Totally 6466 participants were included in the analysis, representing 29,848,119 community-living older Americans. The mean (standard deviation) age was 77.3 (7.7) years; by weighted percentages, 56.0% identified as female, 81.3% as White, 8.2% Black, and 7.1% Hispanic. At least one form of housing insecurity was identified in 38.5% of older Americans. Individually, the prevalence of PHA was 14.8%, PHQ 24%, and PNQ 12.5%. The prevalence of at least one form of housing insecurity was higher among persons of color (62.9% Black and 66% Hispanic vs White; p < 0.001), those with frailty (40.9% pre-frail and 49.4% frail vs robust; p < 0.001), and those with cognitive impairment (48.1% possible and 51% probable dementia vs no dementia; p < 0.001).

DISCUSSION

Nearly one in three community-living older Americans experience at least one form of housing insecurity. This was most common among vulnerable subgroups. Our multidimensional approach to defining various forms of housing insecurity can be used for future studies focused on improving social determinants of health among high-risk older adults.

摘要

目标

努力维持适足住房的老年人数量正在增加。先前的研究使用了各种标准来衡量住房不安全状况;然而,迄今为止尚无标准化定义。本研究采用多维度方法,试图计算美国社区居住的老年人中各种形式住房不安全状况的基于人群的估计数,并确定这些估计数在关键特征方面的差异。

方法

本研究利用了2011年全国健康与老龄化趋势研究(NHATS)的数据,这是一项针对65岁及以上医疗保险受益人的前瞻性纵向研究。确定了住房不安全的三种关键形式:住房可负担性差(PHA)、住房质量差(PHQ)和社区质量差(PNQ)。使用分析抽样权重计算这些住房不安全形式的基于人群的估计数,并按年龄、性别、种族和族裔、虚弱状况和痴呆状况进行分层。

结果

共有6466名参与者纳入分析,代表了29848119名社区居住的美国老年人。平均(标准差)年龄为77.3(7.7)岁;按加权百分比计算,56.0%为女性,81.3%为白人,8.2%为黑人,7.1%为西班牙裔。
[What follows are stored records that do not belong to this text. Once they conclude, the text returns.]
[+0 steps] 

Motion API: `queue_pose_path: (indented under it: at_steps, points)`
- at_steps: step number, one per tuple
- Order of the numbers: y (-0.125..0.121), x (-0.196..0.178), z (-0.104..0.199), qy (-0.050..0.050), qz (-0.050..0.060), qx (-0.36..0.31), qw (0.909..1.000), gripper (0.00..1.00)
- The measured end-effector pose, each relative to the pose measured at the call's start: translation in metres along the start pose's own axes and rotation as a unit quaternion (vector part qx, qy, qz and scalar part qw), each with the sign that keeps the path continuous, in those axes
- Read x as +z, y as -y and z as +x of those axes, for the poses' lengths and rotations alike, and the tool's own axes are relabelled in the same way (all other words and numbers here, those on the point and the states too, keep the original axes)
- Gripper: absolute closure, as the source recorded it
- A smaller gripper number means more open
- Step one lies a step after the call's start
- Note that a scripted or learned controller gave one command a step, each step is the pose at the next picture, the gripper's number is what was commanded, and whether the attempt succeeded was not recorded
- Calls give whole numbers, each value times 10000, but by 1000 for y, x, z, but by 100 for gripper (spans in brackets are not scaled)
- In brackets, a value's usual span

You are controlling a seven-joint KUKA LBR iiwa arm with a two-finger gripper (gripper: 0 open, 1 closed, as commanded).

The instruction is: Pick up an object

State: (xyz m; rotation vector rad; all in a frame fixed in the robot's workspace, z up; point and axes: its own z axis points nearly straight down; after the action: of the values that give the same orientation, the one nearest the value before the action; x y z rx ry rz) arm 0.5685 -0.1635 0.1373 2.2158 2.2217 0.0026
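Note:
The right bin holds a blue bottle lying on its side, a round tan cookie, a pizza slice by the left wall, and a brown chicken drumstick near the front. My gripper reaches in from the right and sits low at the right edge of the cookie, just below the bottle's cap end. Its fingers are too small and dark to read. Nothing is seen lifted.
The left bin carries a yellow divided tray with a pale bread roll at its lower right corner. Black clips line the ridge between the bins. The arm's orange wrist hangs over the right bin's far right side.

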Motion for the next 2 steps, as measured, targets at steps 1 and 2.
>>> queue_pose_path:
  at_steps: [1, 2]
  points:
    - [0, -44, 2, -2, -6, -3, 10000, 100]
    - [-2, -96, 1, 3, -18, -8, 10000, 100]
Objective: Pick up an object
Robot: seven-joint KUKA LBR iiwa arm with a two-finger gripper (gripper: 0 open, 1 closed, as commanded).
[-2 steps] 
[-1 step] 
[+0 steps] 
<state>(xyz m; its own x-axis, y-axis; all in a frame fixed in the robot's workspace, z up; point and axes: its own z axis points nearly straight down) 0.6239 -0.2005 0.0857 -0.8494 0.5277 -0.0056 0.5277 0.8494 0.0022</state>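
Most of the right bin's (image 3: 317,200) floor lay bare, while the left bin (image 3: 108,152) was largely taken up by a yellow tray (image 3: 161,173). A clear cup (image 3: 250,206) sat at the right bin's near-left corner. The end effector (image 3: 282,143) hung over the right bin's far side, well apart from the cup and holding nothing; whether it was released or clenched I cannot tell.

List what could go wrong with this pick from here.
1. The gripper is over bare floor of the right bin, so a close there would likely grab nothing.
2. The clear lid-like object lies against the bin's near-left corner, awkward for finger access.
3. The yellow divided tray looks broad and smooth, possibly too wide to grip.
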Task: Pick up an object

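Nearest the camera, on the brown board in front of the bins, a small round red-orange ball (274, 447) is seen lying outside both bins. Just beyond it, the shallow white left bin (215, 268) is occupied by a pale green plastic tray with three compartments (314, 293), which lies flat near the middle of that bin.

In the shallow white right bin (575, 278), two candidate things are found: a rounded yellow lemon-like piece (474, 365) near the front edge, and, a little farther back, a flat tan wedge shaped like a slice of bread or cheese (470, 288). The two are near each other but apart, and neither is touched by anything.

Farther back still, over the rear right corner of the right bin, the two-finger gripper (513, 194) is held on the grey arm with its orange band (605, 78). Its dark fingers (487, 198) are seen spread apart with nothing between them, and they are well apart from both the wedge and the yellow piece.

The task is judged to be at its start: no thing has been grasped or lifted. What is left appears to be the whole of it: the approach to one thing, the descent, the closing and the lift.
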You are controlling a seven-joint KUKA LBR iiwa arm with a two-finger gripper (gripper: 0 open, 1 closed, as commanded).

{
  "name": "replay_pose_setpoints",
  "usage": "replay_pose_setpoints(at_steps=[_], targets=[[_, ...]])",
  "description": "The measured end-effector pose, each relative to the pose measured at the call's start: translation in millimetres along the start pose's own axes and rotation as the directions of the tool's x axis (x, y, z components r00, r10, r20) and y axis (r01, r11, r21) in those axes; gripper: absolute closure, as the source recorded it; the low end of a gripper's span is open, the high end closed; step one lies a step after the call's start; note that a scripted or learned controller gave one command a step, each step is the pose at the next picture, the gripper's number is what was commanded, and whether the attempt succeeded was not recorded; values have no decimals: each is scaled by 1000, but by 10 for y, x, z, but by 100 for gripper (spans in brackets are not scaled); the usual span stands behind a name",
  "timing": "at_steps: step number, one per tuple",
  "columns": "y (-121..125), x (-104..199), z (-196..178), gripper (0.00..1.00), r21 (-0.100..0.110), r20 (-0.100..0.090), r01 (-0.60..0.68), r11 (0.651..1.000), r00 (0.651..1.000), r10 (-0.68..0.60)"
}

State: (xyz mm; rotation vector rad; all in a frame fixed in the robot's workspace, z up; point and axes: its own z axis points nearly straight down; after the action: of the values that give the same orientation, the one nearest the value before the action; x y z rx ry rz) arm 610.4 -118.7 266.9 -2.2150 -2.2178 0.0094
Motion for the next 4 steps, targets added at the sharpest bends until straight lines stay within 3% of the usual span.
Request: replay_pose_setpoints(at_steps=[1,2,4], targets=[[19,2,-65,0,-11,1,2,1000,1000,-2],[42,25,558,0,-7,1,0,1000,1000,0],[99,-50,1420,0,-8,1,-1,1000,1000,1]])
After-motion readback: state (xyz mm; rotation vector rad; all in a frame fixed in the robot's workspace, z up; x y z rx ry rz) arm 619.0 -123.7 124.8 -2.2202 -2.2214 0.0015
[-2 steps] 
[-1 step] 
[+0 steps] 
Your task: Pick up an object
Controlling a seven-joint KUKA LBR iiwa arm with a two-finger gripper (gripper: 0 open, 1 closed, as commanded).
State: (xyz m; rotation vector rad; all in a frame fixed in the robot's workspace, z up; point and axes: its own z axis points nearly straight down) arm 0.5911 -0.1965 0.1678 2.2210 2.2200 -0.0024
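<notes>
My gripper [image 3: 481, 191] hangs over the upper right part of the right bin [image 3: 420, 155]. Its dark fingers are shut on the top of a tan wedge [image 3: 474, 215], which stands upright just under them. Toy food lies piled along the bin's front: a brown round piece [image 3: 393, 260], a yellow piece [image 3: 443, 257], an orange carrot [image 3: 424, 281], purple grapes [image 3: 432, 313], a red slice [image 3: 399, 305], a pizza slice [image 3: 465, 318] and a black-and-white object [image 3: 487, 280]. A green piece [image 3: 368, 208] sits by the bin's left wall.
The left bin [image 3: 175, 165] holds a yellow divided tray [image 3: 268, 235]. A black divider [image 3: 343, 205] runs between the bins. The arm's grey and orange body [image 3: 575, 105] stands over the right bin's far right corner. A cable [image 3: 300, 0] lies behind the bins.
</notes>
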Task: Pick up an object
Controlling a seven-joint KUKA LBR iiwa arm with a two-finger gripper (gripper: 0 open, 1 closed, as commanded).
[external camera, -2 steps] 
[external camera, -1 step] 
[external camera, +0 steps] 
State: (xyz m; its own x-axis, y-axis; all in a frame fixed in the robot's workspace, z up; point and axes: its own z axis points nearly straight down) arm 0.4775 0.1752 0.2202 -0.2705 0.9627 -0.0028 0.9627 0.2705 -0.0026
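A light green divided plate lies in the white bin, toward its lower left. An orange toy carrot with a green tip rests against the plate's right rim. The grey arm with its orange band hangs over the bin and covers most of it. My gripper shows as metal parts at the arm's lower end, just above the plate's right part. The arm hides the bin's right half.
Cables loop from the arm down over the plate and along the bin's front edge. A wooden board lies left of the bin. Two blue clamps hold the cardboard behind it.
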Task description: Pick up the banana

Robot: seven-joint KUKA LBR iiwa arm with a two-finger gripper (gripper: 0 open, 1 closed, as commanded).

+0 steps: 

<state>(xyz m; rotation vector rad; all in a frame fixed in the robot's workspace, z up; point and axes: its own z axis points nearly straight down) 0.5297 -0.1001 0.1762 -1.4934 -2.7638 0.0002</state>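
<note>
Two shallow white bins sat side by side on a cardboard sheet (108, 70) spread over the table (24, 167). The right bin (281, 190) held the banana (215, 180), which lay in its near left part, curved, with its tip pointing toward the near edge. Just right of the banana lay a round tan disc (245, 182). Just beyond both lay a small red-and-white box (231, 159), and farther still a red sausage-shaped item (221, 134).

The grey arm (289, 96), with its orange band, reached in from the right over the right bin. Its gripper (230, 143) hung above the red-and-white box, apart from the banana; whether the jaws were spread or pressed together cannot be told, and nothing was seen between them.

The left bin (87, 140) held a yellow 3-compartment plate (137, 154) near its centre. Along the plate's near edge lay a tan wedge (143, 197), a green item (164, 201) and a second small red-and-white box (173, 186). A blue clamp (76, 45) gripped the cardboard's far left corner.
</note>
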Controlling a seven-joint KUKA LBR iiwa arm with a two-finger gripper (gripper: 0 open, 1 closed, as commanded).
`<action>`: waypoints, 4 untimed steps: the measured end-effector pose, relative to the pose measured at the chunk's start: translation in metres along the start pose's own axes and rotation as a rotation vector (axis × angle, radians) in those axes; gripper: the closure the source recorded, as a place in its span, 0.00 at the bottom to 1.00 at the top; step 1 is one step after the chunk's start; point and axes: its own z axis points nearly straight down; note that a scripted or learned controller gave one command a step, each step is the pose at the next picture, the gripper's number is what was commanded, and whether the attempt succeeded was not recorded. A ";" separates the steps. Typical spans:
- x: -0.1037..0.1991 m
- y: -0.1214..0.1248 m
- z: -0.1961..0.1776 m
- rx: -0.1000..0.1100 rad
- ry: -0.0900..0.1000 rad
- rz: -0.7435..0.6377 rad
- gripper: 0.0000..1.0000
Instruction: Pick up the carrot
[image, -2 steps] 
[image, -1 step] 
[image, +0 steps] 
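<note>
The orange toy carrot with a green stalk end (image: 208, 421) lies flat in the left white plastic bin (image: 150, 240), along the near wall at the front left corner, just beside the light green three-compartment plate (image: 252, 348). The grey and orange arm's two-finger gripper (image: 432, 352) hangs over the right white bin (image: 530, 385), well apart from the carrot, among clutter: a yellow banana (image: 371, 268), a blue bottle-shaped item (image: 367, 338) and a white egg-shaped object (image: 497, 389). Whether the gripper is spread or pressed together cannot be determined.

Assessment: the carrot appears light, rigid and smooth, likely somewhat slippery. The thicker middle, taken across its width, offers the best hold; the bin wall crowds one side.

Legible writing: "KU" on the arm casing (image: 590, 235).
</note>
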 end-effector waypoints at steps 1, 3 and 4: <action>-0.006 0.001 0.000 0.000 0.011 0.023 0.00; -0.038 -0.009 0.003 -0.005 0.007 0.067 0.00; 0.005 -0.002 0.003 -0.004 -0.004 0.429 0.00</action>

38.5%的美国老年人存在至少一种形式的住房不安全。单独来看,PHA的患病率为14.8%,PHQ为24%,PNQ为12.5%。有色人种(黑人62.9%、西班牙裔66%,白人则为;p<0.001)、虚弱者(脆弱前期40.9%、虚弱49.4%,而非强健者;p<0.001)以及认知障碍者(可能患有痴呆症48.1%、很可能患有痴呆症51%,而非无痴呆症者;p<0.001)中,至少有一种形式住房不安全的患病率更高。

讨论

近三分之一的社区居住美国老年人经历过至少一种形式的住房不安全。这在弱势群体中最为常见。我们定义各种形式住房不安全的多维度方法可用于未来专注于改善高危老年人健康社会决定因素的研究。